Hyperspectral imaging in the biomedical arena
Researchers are exploring the potential of hyperspectral imaging for a range of biomedical applications. These include, in addition to the diagnosis and management of chronic wounds:
• Cancer detection: Scientists at Emory University in Atlanta are looking into the possibility of using hyperspectral imaging to detect prostate cancer – for diagnosis as well as to determine tumor margins during resection. To this end, they have developed an advanced image processing and classification method for analysis of HSI data and demonstrated its utility both in vitro and in vivo. Other groups are exploring hyperspectral imaging of gastric and other types of cancer.

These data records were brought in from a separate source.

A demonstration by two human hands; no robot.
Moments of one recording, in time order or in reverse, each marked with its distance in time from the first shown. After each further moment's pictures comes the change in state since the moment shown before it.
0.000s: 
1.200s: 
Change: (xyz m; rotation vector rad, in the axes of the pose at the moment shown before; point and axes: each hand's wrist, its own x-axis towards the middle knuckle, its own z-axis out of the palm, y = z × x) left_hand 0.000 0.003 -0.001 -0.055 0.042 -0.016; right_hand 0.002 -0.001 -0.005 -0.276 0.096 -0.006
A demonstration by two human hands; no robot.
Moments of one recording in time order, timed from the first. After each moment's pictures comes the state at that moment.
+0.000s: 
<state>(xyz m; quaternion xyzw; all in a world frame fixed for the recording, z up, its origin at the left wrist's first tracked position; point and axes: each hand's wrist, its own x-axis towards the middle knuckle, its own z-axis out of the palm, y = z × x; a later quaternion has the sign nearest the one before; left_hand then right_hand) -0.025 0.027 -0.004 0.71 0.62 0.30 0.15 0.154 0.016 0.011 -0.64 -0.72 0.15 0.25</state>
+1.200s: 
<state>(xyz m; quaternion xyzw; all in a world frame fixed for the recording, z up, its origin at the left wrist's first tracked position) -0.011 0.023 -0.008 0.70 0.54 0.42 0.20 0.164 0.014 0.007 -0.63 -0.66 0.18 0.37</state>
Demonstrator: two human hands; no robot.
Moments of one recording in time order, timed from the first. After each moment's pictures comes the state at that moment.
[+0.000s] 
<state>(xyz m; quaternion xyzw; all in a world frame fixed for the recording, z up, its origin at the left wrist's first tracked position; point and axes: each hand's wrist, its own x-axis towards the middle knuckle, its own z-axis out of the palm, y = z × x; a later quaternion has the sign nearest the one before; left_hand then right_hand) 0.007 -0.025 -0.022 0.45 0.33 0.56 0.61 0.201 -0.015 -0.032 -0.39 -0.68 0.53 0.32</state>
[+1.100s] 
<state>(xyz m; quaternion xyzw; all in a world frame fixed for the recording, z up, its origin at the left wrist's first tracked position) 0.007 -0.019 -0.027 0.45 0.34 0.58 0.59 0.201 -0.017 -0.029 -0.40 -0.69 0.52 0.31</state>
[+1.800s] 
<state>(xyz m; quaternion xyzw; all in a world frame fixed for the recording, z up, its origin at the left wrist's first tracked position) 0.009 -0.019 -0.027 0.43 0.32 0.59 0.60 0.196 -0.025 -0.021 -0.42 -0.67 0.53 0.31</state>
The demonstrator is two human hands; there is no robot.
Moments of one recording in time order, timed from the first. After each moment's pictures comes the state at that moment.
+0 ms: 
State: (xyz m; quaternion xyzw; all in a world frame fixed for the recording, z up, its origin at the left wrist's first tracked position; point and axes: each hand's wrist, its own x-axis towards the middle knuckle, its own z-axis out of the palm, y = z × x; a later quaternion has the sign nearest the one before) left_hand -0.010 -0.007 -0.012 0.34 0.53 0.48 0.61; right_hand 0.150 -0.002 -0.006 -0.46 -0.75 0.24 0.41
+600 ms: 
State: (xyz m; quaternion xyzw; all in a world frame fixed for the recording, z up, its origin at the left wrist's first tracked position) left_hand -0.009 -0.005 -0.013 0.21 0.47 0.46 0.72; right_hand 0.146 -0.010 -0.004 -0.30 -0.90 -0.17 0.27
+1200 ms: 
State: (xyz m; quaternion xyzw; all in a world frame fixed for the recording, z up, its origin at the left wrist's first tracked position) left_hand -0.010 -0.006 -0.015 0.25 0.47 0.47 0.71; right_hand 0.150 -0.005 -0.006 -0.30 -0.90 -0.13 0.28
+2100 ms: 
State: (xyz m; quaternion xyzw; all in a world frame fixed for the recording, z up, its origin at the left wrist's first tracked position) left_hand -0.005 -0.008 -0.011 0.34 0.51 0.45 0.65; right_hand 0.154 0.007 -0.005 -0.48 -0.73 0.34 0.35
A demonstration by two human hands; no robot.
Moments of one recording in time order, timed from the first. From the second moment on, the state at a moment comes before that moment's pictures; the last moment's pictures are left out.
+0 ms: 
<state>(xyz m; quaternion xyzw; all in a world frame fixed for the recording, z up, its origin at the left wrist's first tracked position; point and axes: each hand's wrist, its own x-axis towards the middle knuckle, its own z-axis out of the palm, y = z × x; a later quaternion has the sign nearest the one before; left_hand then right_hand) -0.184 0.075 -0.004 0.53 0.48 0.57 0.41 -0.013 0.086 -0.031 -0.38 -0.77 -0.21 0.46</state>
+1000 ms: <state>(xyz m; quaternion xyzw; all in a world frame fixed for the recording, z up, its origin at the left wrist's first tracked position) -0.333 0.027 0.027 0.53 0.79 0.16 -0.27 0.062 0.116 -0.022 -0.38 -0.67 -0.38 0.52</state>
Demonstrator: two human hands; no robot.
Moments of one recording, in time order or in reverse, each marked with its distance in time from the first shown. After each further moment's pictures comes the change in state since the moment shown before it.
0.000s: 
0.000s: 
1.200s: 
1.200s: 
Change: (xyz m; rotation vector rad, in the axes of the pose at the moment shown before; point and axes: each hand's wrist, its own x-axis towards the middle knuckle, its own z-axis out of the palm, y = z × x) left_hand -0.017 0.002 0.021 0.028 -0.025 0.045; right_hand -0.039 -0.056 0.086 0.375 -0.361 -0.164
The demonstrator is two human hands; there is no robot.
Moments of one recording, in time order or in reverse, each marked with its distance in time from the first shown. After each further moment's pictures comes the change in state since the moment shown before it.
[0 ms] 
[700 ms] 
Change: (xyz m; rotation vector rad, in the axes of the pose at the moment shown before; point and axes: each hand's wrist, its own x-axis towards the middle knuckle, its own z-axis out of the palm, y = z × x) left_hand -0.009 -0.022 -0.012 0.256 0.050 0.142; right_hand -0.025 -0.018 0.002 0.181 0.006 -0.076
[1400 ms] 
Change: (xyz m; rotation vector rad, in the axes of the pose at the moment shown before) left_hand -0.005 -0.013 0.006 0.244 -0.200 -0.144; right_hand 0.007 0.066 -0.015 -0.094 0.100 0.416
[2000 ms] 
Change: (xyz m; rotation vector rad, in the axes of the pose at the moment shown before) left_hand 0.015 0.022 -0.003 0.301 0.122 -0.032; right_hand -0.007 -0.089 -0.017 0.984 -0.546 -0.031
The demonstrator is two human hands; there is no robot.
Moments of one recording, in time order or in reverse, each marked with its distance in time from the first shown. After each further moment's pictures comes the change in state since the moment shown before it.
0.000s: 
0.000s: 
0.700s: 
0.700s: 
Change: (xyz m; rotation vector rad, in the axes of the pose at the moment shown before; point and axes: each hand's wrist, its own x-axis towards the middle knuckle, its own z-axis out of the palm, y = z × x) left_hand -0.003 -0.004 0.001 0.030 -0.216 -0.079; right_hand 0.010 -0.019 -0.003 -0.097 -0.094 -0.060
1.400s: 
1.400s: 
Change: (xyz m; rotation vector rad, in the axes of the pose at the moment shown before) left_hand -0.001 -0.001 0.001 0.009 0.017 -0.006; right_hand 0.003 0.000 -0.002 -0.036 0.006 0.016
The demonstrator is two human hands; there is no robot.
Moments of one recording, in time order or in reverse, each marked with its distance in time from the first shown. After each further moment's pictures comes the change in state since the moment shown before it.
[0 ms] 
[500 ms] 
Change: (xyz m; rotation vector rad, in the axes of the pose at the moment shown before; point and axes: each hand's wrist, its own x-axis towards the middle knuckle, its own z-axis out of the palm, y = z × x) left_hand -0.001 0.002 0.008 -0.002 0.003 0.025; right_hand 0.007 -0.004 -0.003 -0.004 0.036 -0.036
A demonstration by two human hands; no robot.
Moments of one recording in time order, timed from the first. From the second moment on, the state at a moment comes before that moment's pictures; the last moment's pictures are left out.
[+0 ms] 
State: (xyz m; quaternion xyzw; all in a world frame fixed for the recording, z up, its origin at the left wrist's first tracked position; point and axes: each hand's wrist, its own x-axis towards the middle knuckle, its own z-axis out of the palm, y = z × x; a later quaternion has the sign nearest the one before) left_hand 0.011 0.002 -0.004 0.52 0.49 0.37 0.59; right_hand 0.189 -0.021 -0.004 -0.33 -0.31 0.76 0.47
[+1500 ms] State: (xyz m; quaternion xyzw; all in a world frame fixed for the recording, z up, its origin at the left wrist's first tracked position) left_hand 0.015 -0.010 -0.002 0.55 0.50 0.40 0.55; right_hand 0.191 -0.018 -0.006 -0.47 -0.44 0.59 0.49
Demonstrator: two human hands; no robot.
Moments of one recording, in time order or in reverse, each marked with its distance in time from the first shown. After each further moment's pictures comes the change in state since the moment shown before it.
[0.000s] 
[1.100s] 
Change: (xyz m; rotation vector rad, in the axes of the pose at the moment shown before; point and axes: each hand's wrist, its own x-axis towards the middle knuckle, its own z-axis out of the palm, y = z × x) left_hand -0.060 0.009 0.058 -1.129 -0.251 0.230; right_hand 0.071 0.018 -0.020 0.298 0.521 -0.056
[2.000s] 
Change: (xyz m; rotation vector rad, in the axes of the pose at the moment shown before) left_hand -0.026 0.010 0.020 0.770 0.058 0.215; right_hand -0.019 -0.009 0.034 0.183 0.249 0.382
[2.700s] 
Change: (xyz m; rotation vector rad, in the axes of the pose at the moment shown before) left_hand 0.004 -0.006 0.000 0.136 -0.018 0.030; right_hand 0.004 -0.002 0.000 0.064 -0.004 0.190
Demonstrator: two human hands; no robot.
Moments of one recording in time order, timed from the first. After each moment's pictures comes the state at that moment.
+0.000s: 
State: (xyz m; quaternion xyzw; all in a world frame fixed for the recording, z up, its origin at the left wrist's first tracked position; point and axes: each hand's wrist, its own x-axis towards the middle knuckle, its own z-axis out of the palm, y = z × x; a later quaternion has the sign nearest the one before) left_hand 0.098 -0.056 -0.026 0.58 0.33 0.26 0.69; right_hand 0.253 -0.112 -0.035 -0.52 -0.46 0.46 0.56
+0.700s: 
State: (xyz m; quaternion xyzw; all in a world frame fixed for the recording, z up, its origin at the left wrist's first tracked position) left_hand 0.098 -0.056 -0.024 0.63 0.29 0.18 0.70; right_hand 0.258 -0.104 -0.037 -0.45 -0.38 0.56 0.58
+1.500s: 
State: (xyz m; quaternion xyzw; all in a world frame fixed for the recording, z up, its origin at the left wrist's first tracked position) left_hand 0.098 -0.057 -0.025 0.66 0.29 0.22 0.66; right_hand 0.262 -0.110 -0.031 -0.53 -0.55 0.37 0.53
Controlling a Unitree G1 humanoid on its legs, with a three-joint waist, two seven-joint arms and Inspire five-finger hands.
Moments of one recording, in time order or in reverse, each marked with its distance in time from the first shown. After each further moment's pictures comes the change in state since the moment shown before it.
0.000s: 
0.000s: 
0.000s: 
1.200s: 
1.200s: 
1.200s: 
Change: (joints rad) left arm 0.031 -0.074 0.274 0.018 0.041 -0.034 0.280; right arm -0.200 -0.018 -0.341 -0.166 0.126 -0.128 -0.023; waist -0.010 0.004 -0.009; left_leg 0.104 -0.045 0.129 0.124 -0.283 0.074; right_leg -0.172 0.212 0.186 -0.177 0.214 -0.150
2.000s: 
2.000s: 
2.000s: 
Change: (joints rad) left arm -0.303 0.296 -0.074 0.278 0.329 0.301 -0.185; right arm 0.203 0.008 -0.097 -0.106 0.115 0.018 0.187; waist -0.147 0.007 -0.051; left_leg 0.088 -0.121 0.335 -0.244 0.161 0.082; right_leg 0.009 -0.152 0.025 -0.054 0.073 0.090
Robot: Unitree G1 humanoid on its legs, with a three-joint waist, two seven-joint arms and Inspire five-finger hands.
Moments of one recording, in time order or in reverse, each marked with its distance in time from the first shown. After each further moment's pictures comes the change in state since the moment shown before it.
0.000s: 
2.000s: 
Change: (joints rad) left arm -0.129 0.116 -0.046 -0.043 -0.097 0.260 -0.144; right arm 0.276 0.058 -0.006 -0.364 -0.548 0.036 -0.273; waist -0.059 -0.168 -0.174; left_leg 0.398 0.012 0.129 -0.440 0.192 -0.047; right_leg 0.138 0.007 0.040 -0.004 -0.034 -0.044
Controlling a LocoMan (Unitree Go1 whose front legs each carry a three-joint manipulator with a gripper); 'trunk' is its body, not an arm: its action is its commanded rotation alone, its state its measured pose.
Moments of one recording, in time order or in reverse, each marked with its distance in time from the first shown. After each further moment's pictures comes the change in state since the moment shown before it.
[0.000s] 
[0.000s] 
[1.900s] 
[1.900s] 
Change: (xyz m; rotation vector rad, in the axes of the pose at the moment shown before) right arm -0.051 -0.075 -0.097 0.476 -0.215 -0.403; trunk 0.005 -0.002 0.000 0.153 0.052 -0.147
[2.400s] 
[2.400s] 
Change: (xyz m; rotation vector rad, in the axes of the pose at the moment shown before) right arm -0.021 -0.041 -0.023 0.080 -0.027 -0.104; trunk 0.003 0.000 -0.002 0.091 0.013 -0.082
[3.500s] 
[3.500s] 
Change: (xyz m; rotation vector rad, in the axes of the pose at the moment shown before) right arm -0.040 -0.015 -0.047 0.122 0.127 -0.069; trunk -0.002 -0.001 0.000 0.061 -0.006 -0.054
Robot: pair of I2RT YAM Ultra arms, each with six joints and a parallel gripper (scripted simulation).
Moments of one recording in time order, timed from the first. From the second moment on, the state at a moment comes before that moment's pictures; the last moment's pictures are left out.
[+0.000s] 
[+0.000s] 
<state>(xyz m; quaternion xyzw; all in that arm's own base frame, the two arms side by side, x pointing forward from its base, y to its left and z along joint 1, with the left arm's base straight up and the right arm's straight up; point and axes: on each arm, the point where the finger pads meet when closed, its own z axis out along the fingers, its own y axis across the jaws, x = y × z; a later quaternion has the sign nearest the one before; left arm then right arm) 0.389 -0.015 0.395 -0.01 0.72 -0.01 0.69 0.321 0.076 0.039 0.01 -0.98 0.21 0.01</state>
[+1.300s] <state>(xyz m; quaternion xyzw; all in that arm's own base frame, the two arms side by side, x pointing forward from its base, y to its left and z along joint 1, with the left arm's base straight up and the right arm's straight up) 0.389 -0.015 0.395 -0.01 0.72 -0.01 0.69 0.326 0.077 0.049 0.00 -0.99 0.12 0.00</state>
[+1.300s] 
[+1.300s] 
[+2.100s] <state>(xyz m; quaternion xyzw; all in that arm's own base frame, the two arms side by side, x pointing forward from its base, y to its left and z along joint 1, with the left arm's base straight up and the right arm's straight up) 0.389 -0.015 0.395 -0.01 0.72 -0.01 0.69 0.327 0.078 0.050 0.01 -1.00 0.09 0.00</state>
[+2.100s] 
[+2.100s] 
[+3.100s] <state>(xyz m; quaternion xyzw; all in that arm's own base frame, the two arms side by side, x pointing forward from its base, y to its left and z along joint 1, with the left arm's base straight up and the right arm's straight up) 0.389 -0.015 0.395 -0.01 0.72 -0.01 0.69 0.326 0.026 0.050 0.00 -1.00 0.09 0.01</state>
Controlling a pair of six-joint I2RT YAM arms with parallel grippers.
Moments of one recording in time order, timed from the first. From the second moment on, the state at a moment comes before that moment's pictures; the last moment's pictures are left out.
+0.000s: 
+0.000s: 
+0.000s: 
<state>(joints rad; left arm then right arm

• Monitoring renal oxygenation during partial nephrectomy: Hyperspectral imaging can provide a highly sensitive, real-time oxygenation map enabling doctors to monitor renal perfusion/oxygenation during partial nephrectomy procedures, says a team of researchers from the University of Wisconsin School of Medicine and Public Health and several University of Texas campuses. Using the technique, they showed, for example, that baseline renal oxygenation could help to determine the risk of postoperative renal insufficiency.
• Studies of peripheral arterial disease: A group at Vanderbilt University in Nashville, Tenn., has employed HSI to investigate vascular recovery in models of peripheral arterial disease, using it to quantify blood oxygenation. In addition to elucidating the mechanisms of vascular recovery, they say, the technique can help to evaluate novel therapies in preclinical studies.